What we are interested in is research into how to create a statistically unique enough piece of data and being able to reliably point to that. Pointing to pure information seems like it would be more physics independent and run into less issues with ontological breakdowns.

The QACI scheme allows us to construct more complicated formal objects, using counterfactuals on these pieces of data, out of which we are able to construct a long reflection process.

JuliaHP 28 Jun 2023 14:03 UTC
9 points
4
in reply to: Max H’s comment on: Orthogonal’s Formal-Goal Alignment theory of change
Recently we modified QACI to give a scoring over actions, instead of over worlds. This should allow weaker systems inner aligned to QACI to output weaker non-DSA actions, such as the textbook from the future, or just human readable advice on how to end the acute risk period. Stronger systems might output instructions for how to go about solving corrigible AI, or something to this effect.

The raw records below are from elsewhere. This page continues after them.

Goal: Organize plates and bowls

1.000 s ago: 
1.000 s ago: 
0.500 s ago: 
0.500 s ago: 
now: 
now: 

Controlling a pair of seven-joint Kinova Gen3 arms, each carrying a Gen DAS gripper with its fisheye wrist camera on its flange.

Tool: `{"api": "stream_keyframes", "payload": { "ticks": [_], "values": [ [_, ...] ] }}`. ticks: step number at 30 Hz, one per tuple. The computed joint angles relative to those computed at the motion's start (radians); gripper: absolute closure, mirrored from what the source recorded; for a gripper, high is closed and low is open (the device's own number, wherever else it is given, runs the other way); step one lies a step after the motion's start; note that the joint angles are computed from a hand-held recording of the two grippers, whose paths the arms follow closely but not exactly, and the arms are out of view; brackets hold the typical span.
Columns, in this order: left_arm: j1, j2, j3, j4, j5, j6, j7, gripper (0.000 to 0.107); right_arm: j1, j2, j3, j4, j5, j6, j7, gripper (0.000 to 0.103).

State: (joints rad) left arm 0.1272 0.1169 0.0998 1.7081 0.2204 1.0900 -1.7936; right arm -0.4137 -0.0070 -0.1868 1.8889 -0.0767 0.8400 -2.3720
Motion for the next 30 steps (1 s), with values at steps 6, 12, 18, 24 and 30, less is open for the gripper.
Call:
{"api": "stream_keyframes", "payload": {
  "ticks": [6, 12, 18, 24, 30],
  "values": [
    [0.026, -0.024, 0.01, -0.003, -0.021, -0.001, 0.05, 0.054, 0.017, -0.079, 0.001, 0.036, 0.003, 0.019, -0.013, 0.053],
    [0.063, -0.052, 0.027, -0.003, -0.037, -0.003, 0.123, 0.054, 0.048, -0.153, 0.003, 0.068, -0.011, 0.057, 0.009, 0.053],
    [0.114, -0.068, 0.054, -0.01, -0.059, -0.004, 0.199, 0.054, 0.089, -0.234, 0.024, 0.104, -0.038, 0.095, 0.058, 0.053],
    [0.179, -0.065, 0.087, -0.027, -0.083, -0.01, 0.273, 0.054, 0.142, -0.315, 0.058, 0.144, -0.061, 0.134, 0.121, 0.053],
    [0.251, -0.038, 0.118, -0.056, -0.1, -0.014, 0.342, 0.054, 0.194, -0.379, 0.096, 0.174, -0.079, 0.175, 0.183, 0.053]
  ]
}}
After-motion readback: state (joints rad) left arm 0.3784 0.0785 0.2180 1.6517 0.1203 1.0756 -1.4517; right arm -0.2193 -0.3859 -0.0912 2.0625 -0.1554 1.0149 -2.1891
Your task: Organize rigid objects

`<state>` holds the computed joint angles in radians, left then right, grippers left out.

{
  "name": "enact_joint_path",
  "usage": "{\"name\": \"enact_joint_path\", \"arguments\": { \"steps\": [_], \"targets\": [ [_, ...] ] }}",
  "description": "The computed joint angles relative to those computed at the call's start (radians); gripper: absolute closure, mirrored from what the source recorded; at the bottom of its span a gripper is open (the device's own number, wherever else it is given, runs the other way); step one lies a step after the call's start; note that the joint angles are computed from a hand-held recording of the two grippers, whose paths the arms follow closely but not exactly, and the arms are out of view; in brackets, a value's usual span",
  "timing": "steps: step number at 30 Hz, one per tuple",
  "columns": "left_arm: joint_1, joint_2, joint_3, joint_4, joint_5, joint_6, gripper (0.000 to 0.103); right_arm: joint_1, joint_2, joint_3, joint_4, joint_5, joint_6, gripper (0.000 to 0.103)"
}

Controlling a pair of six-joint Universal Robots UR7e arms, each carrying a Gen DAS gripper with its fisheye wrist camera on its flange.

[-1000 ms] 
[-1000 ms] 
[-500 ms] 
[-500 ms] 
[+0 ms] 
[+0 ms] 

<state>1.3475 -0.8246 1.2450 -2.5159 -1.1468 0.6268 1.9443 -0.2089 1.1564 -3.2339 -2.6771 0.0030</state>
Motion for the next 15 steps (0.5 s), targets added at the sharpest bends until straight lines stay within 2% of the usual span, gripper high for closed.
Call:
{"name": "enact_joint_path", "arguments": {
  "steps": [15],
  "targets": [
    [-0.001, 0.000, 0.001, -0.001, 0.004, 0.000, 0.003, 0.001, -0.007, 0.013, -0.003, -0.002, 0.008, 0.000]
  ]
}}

As for diamonds, we believe this is actually a harder problem than alignment, and it’s a mistake to aim at it. Solving diamond-maximization requires us to point at what we mean by “maximizing diamonds” in physics in a way which is ontologically robust. QACI instead gives us an easier target; informational data blobs which causally relate to a human. The cost is that we now give up power to that human user to implement their values, but this is no issue since that what we wanted to do anyways. If the humans in the QACI interval were actually pursuing diamond-maximization, instead of some form of human values, QACI would solve diamond maximization.